In a world where we are bombarded with quick bites of information with questionable validity, the need for critical thinking is more important than ever. However, our brain is designed to make quick decisions with a limited amount of information through the processes of assimilation and generalization. This enables us to learn and adapt quicker but it also can result in a brain bias. Cultivating a resiliency toward this bias takes practice. Here are seven ways to improve critical thinking and challenge brain bias:

 

Look for alternative premises:  Our brain is wired to interpret information through existing contexts causing us to overly focus on information that supports our current beliefs. Counteracting this requires a deliberate shift in focus. If you believe something to be so, look for the evidence that it is not so. Actively seek information that disputes your conclusion.

Challenge cause and effect assumptions:  We tend to assume that there is a causal relationship if one event precedes another. This can be an error in thinking. To challenge this, make it a habit to ask yourself “what else might be the reason for this to happen?”

Step in someone else’s shoes:  When you find yourself judging another’s behavior, try to imagine what it would be like to be in their place. This requires more than just thinking about how you would respond to the situation. It requires considering the thoughts and feelings involved given that person’s past experiences as well as the current circumstances. This not only increases your empathy, it challenges your brain to broaden its perspective.

Expose yourself to opposing views:  Give yourself a chance to interact and dialogue with people who hold different opinions than your own. Try to keep an open mind. Don’t just focus on convincing them of what you believe. Listen closely to their rationales for what they believe. Healthy debate is a good way to grow and learn.

Consider the source:  People tend to give undue weight to anything published or broadcast. We also can be easily swayed by numbers and statistics. With the internet and social media, it is easy to mistake questionable sources as legitimate. Even legitimate news agencies or research can and often do contain bias. Understand the source of where you are getting information and ask yourself how their bias is influencing their argument. Better yet, get in the habit of checking information from more than one source and don’t limit your exposure to your own bias.

Expand your cultural experiences:  Make it a habit to read books by authors with different cultural backgrounds.
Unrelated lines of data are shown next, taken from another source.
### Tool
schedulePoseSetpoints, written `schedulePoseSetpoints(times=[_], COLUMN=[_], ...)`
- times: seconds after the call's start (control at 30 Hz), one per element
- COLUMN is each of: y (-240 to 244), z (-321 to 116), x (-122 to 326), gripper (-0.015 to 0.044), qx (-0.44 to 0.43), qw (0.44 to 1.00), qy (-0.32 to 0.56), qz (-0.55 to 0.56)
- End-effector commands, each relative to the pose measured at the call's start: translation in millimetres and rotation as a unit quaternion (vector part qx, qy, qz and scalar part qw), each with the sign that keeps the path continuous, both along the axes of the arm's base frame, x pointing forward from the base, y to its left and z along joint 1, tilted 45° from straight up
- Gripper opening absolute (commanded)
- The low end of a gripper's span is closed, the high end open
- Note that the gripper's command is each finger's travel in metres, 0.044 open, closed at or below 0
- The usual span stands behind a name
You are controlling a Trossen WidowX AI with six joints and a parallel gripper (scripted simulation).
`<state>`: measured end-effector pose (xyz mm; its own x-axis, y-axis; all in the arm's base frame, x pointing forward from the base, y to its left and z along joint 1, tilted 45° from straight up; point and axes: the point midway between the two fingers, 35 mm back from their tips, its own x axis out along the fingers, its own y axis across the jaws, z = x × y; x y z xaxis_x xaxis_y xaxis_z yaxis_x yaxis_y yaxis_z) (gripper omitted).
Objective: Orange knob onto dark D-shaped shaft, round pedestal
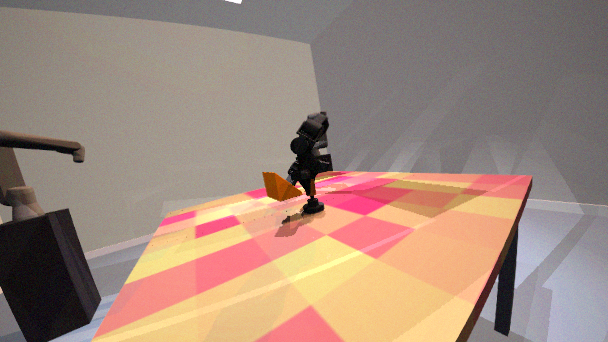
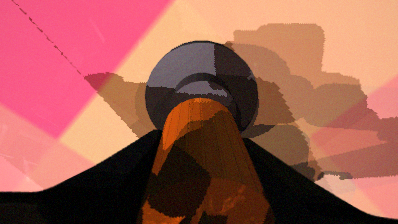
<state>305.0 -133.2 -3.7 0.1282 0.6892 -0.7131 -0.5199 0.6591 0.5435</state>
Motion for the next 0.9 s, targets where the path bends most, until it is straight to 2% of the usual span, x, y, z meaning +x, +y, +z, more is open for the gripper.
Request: schedulePoseSetpoints(times=[0.0,0.87], y=[-1.6,1.2], z=[3.8,-1.6], x=[2.1,0.9], gripper=[0.0000,0.0000], qx=[-0.004,-0.004], qw=[1.000,1.000], qy=[-0.005,-0.005], qz=[0.001,0.001])
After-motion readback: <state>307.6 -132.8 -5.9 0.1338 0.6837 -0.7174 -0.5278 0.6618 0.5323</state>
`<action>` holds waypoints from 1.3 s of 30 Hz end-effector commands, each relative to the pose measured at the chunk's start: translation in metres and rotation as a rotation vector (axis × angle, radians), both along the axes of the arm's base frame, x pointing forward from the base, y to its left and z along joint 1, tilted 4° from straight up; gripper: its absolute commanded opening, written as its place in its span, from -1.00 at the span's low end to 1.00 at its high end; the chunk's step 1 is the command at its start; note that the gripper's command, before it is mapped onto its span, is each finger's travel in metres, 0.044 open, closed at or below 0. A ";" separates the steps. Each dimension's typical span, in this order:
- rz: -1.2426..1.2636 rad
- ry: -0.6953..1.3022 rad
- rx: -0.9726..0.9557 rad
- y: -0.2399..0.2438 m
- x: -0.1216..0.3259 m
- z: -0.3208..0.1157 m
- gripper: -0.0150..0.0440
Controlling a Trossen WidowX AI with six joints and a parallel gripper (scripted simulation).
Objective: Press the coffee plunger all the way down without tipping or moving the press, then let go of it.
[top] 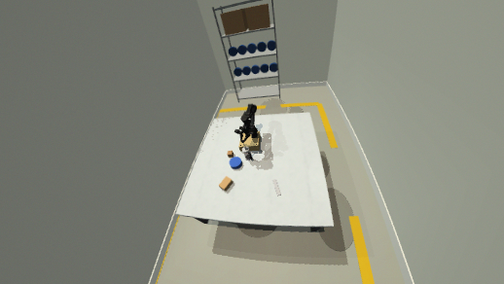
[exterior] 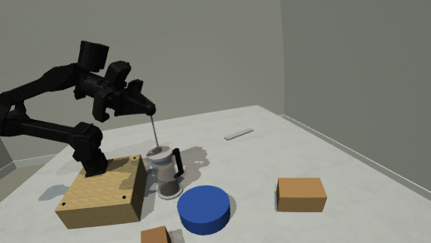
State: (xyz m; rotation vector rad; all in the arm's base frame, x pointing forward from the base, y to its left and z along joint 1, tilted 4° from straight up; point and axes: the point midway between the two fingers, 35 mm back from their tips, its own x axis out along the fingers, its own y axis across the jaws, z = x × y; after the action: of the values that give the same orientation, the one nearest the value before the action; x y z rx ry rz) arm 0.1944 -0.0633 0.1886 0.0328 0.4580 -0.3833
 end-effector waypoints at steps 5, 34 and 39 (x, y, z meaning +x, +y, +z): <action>0.004 0.041 0.007 -0.001 0.000 -0.026 -0.11; 0.004 0.041 0.006 -0.006 0.005 -0.072 -0.11; 0.004 0.040 0.006 -0.008 0.007 -0.080 -0.11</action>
State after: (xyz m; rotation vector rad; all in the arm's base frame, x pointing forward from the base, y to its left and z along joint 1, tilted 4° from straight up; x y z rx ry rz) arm 0.2045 -0.0711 0.1392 0.0311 0.4120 -0.3815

See movies depicting characters from other cultures. Travel to different regions or countries and experience how others live. This opens your mind to ways of thinking and perceiving different than your limited experiences.

Think outside the box:  Don’t get trapped into thinking there are only one or two ways to do things when there might be a wide array of choices. Learn how to creatively brainstorm solutions to problems.

 

Good critical thinking skills keep the brain resilient.   What other ways have you found to challenge brain bias?